浴袍上身的那一刻,林泽在落地镜里看见了她完整的侧影。
什么都遮不住。
真丝贴在身体曲线上,乳房的轮廓、腰的弧度、臀的丰满——全都清清楚楚地透出来。
乳尖在真丝底下顶出两个深色的凸起,浴袍的领口开得很低,乳沟若隐若现。
浴袍的下摆刚好盖过臀部下沿,走路的时候大腿根时隐时现。
她系上腰带,把浴袍往身上拢了拢,但那层薄纱实在没什么用,拢得越紧身体的曲线越明显。
她转过身,看见了林泽。
两个人隔着两张按摩床对视了两秒。然后琪琪别过脸去,嘴角动了动,像是想说什么,最终什么都没说。
林泽开始脱衣服。
他脱得很慢——不是因为犹豫,而是因为他每解一颗扣子,都在想自己到底在干什么。
他昨天坐在沙发上,看着自己的妻子被另一个男人摸到高潮三次。
今晚他站在这里,要把自己也脱光。
他的理智在吼叫,但他的身体在服从。
他把衬衫叠好放在置物架上,然后是西裤,然后是内裤。
内裤脱掉的时候,他已经硬了——从昨天按摩结束到现在,他的身体始终处于一种持续性的半勃状态,前端渗出黏黏的液体把内裤打湿了一小片。

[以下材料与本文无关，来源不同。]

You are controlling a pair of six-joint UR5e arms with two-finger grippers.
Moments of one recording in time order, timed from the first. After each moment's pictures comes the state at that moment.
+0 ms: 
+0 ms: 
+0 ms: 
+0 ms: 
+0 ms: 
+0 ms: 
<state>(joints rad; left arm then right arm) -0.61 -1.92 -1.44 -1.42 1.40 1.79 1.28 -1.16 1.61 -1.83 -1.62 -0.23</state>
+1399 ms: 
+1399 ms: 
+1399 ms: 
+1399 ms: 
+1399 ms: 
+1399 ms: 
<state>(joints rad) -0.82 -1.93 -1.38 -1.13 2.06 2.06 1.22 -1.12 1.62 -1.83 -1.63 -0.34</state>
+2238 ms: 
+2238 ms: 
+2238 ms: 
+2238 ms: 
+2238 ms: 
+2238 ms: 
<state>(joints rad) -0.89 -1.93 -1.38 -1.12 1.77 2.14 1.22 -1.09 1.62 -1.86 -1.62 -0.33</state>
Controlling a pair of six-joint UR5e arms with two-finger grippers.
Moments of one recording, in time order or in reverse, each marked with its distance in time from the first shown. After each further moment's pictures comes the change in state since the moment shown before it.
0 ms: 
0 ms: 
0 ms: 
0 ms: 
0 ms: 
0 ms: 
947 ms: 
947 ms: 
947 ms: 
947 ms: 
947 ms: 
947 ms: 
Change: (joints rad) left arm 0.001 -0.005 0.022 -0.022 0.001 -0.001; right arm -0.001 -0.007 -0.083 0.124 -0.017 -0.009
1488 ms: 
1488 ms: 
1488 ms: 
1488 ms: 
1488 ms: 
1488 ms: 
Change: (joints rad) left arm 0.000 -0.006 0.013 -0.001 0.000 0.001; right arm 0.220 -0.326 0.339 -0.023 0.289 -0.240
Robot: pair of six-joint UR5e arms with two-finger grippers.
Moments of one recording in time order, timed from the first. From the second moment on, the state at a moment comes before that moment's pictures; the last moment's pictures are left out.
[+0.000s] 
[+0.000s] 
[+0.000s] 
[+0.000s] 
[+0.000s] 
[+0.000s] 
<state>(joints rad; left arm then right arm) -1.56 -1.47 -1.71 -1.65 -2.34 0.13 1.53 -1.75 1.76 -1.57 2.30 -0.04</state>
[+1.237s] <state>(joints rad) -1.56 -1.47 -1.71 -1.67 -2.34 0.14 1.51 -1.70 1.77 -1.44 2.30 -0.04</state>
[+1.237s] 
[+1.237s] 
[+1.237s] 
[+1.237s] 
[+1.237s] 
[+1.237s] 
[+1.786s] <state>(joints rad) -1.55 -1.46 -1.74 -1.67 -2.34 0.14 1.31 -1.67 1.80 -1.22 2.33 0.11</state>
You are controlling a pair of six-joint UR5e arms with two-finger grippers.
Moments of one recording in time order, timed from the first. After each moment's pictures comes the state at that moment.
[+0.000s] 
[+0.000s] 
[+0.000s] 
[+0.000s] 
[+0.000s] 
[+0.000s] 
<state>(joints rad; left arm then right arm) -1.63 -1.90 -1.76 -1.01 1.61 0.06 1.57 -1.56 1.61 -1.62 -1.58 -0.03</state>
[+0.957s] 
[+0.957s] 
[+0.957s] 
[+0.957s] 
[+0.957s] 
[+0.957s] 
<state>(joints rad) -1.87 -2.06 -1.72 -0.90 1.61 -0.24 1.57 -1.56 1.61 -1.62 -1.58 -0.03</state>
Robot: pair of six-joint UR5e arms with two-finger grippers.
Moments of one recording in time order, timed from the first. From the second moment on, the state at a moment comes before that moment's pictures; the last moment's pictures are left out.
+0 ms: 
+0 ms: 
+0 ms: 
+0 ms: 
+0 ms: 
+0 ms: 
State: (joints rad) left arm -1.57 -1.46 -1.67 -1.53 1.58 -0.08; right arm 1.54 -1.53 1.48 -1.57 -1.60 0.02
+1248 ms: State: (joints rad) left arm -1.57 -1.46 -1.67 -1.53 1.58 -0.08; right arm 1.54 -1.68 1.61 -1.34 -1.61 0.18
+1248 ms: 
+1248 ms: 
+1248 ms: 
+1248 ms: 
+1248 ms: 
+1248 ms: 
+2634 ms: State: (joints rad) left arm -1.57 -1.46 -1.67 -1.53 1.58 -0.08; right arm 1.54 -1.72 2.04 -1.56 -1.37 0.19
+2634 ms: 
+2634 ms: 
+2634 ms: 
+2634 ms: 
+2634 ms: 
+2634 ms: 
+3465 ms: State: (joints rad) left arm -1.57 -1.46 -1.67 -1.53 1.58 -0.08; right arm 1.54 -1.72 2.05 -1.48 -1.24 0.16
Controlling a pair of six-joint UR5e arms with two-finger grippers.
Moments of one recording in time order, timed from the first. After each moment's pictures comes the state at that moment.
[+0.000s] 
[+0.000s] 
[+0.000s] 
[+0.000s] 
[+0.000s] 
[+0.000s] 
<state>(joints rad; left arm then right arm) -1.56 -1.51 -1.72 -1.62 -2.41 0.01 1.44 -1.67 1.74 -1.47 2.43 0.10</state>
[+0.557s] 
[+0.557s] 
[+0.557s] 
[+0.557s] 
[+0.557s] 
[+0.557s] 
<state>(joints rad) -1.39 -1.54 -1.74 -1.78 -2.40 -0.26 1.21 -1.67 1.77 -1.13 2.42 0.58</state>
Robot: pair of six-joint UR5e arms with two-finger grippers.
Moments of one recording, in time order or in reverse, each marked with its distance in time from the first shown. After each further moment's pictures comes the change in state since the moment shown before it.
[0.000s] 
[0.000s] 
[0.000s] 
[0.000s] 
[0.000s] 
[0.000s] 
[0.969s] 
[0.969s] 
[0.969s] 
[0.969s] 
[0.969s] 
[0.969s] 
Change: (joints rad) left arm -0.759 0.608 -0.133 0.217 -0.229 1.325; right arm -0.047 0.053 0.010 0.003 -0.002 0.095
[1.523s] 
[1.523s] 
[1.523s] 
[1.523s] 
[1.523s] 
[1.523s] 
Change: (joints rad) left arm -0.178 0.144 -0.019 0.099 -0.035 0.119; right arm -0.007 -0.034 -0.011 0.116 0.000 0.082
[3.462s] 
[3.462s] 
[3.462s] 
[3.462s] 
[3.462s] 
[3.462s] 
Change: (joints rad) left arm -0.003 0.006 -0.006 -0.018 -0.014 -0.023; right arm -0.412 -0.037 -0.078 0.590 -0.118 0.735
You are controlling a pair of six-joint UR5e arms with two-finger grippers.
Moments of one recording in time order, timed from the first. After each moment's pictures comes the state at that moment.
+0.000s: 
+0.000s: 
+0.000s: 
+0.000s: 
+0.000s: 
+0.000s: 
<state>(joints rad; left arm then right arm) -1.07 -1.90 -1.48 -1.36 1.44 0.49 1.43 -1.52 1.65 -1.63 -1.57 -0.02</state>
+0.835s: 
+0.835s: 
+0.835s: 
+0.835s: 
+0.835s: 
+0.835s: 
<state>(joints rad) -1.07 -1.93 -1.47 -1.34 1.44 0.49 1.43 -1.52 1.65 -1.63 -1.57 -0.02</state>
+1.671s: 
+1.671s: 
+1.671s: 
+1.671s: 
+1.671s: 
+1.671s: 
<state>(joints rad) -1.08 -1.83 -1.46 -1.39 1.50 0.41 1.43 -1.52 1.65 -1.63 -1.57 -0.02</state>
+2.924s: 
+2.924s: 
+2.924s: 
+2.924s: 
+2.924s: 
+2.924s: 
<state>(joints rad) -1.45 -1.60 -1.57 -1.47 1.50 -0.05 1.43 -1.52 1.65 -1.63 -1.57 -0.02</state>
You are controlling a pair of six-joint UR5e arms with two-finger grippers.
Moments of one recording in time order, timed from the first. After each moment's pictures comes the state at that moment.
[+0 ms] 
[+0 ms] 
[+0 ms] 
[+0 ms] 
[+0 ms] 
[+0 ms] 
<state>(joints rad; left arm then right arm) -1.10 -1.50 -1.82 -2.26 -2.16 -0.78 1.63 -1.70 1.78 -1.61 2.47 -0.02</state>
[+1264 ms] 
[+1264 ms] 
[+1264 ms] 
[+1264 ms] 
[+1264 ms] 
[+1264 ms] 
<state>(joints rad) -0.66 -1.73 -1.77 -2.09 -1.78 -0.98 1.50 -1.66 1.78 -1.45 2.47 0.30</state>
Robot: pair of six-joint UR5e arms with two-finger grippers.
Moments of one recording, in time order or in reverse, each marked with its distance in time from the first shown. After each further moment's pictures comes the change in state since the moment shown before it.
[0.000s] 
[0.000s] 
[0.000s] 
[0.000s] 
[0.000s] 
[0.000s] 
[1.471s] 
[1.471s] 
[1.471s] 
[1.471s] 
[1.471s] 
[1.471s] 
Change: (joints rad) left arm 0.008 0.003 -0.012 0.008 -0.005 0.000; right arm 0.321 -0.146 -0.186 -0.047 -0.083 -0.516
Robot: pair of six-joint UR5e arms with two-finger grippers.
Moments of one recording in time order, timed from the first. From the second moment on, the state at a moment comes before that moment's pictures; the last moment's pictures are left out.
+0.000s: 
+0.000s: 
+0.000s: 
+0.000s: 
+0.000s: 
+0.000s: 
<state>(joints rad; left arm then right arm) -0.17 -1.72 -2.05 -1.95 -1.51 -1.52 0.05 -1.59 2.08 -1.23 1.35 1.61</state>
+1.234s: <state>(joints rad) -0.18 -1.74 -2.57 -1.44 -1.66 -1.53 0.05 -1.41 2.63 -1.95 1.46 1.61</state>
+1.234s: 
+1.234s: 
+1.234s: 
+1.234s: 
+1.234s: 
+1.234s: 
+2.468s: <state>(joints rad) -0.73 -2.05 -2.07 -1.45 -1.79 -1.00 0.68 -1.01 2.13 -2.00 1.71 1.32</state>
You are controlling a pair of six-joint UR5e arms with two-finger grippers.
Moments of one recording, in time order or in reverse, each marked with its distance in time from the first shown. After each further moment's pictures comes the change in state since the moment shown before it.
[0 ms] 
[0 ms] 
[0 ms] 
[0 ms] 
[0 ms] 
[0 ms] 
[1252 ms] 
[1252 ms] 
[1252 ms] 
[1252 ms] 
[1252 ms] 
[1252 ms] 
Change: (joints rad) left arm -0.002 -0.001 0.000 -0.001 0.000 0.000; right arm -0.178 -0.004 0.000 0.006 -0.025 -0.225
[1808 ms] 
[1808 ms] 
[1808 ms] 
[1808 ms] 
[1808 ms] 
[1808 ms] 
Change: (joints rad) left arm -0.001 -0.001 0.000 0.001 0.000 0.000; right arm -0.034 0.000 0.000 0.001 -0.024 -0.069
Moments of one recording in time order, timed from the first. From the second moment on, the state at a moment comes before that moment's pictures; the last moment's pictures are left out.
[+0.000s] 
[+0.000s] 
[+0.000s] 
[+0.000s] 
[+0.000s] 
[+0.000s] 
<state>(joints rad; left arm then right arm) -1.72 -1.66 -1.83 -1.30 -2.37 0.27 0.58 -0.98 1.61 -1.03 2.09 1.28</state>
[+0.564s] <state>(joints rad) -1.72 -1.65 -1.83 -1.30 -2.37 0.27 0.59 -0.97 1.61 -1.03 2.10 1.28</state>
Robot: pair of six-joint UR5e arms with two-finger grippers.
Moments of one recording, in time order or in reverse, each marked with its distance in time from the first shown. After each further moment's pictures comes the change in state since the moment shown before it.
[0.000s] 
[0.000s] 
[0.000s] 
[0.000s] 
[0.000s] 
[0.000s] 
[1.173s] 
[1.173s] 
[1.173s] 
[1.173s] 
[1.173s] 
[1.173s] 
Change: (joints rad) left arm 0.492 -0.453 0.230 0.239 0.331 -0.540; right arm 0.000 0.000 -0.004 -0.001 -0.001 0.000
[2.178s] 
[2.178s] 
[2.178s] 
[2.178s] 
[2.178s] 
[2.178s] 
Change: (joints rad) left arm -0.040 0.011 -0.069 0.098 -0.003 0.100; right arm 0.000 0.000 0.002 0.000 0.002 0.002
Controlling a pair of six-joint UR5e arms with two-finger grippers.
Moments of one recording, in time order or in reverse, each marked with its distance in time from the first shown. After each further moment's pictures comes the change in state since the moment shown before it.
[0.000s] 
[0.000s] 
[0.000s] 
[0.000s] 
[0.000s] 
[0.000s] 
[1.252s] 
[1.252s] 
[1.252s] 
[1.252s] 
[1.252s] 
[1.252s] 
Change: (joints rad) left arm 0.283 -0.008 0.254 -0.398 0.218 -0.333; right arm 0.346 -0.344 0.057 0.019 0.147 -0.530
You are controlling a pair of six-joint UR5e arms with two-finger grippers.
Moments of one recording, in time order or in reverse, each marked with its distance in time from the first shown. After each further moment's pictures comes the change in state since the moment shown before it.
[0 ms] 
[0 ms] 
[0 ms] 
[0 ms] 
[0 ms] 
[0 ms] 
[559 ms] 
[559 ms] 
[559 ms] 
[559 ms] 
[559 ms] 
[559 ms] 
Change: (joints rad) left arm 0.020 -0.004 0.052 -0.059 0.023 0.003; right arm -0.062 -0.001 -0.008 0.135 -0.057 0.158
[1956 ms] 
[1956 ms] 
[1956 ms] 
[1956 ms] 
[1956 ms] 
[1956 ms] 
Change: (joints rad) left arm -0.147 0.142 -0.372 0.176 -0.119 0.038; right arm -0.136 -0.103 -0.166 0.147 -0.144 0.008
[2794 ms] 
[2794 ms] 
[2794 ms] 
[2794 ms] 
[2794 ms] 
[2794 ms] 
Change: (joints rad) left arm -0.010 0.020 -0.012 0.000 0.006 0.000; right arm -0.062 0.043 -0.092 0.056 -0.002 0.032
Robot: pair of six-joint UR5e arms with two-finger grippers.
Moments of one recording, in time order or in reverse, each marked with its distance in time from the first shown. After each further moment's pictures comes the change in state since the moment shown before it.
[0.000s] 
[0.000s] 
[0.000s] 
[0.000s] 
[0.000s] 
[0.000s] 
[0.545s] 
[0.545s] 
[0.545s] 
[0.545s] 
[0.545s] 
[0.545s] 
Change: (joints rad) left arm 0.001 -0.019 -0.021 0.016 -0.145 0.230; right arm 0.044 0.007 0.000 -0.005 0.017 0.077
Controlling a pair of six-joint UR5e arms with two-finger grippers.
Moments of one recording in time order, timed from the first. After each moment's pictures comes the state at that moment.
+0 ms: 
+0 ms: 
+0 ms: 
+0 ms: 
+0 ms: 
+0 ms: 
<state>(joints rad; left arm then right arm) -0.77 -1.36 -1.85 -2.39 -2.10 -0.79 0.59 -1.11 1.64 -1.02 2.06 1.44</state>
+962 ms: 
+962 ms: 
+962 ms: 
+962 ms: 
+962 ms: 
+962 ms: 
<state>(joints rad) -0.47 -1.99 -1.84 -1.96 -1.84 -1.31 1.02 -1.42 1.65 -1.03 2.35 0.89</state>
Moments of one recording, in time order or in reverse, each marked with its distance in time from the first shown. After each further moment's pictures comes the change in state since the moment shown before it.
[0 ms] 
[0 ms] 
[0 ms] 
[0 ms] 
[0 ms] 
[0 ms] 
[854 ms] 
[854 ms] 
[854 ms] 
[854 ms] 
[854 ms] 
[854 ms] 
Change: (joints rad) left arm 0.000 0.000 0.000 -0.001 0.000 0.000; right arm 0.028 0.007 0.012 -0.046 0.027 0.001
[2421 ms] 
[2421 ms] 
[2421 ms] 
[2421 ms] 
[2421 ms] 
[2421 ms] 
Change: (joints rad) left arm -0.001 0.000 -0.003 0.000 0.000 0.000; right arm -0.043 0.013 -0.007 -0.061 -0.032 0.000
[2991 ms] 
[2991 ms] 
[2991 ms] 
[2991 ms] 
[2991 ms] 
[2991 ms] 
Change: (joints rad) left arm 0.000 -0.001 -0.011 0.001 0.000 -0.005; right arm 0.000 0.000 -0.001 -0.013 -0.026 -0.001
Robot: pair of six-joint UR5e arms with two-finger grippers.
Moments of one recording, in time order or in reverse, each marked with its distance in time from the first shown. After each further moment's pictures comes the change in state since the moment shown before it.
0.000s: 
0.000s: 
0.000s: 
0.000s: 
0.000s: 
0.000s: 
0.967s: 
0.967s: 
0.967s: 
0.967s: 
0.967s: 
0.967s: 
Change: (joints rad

现在没了遮挡,那根硬邦邦的东西在胯间微微上翘着,龟头从包皮里露出大半,颜色通红,前液在尿道口聚成一颗透明的水珠。
他接过真丝浴袍披上。
薄纱落到身上的感觉轻得几乎没有重量,却能明显感觉到空气对面琪琪的目光——她在看他。
隔着不到两米的距离,透过落地镜的反射,她在看他。
看他的浴袍前裆位置被顶起的那个帐篷。
然后她微微笑了一下。
那不是一个好笑的微笑。
那是一种——苦涩的、无奈的、带着一点释然的微笑。
像是在说:原来你也一样。
原来我们都一样。
原来没有什么体面可言,大家都在这间按摩房里赤身裸体,被精油的香气和皮肤的热度煮成一锅粥。
“二位请各就各位。”阿浩的声音打破了沉默,“林太太在一号床,林先生在二号床。先仰卧,面部朝上。”
琪琪走到一号床边,扶着扶手小心翼翼地坐上去,然后慢慢躺下。
她的身体在按摩床上舒展开来,真丝浴袍贴着她的身体,在胸部和下腹的位置因为汗水的缘故有点沾湿,变得比周围更透明一些。
她抬起手臂遮住了眼睛,和昨天一模一样的姿势。
林泽在二号床上躺下。
按摩床很硬,无纺布床单在身下发出轻微的沙沙声。
他侧过头,看见琪琪就在他一臂之外。
离得这么近,近到可以看见她脖子侧面那些还没有消退的红色指印在灯光下泛着淡淡紫光。
近到可以闻到她身上散发出的体香——今天没有香水,只有沐浴露的清淡和藏在其下的、更浓郁的、属于她本人的女性气息。
近到她只要伸出手就可以碰到他。但她没有。她的两只手都遮在眼睛上。
阿浩站到两张床之间。
他先走到琪琪那侧,端起玻璃碗,依旧用双手匀取精油,搓热,然后开始在她的锁骨上倾倒。
金黄色的精油沿着她锁骨的弧线往两侧淌下去,浸湿了真丝浴袍的领口。
薄纱被精油浸透后彻底透明了,贴在锁骨下方的皮肤上,乳沟的轮廓一览无余。